Among the more important Roman festivals were the Saturnalia, Lupercalia, Equiria, and the Secular Games.

The Saturnalia was held in December between the 17th and 23rd, during the winter solstice. During the festival, masters and slaves would trade places, gifts were exchanged, and business activities suspended. The Lupercalia honored Lupercus, a pastoral god of the early Italians, and was celebrated at the cave of the Lupercal on the Palatine Hill, where Romulus and Remus were supposedly found by the shepherd Faustilus and taken home to his wife, Acca Lorentia. The Equiria was held in honor of Mars on February 27 and March 14, when new military campaigns were traditionally prepared. Horse races in the Campus Martius notably marked the celebration. Finally, the Secular Games were held irregularly to usher in "new ages," normally every century or so, with games and sacrifices. Later, the celebration of this festival was often neglected.

Time-Telling Devices

To the Romans, there was always twelve hours of day and twelve hours of night, so that the day and night periods of a Roman day varied, unless there was an equinox. A daylight hour in midwinter would be equivalent to about 45 minutes, where as a daylight hour in midsummer would be almost an hour and a half. The length of each hour also varied with latitude.

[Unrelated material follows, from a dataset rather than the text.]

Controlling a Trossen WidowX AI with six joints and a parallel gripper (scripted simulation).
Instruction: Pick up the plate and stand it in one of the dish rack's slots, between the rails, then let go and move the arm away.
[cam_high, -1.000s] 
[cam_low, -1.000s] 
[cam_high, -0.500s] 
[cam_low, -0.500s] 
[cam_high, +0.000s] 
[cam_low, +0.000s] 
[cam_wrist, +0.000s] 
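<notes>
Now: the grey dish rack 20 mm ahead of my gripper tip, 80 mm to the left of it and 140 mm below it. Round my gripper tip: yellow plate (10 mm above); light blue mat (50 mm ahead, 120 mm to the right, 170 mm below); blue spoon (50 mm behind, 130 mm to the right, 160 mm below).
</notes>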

Midnight was always the sixth hour of night, as noon was always the sixth hour of day. The abbreviations A.M. and P.M. were first used by the Romans as abbreviations for the term ante meridiem and post meridiem, or, before midday and after midday, respectively.

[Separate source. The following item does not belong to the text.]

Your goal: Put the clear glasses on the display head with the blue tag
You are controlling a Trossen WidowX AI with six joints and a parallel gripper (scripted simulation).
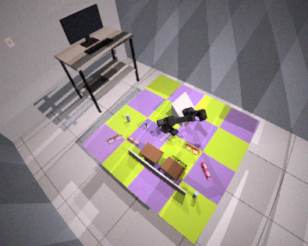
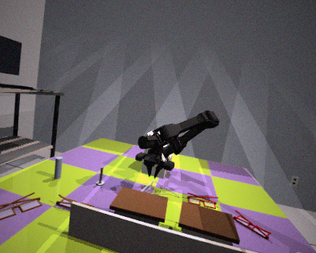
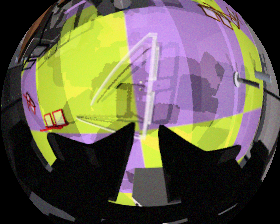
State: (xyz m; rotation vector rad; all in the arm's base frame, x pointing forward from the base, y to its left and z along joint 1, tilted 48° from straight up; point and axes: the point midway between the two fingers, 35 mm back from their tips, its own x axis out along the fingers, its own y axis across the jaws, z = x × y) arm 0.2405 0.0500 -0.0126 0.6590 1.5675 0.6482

Clocks (horologia) were used, either by means of shadow or water. Sundials (solaria) were introduced around 300 BC. Relying on sunshine and needing a different scaler at different latitudes, as well as needing seasonal correction, made the sundial the inferior to the water clocks of the day, clepsydrae. These often also needed seasonal adjustment, but could be used at night, especially in military camps to measure the four watches of the Roman night. A basic water clock consisted of a vessel filled with orifices that, when filled with water, measured the time as it emptied. More elaborate clocks had a 24 hour water supply and worked by means of mechanism.

Outstanding examples of each device are the Horologian of Andronicus, a water clock erected in Athens in the 2nd half of the 1st century BC, and the solar clock of Augustus, build in the Campus Martius in 9 BC and using an Egyptian obelisk as its gnomon.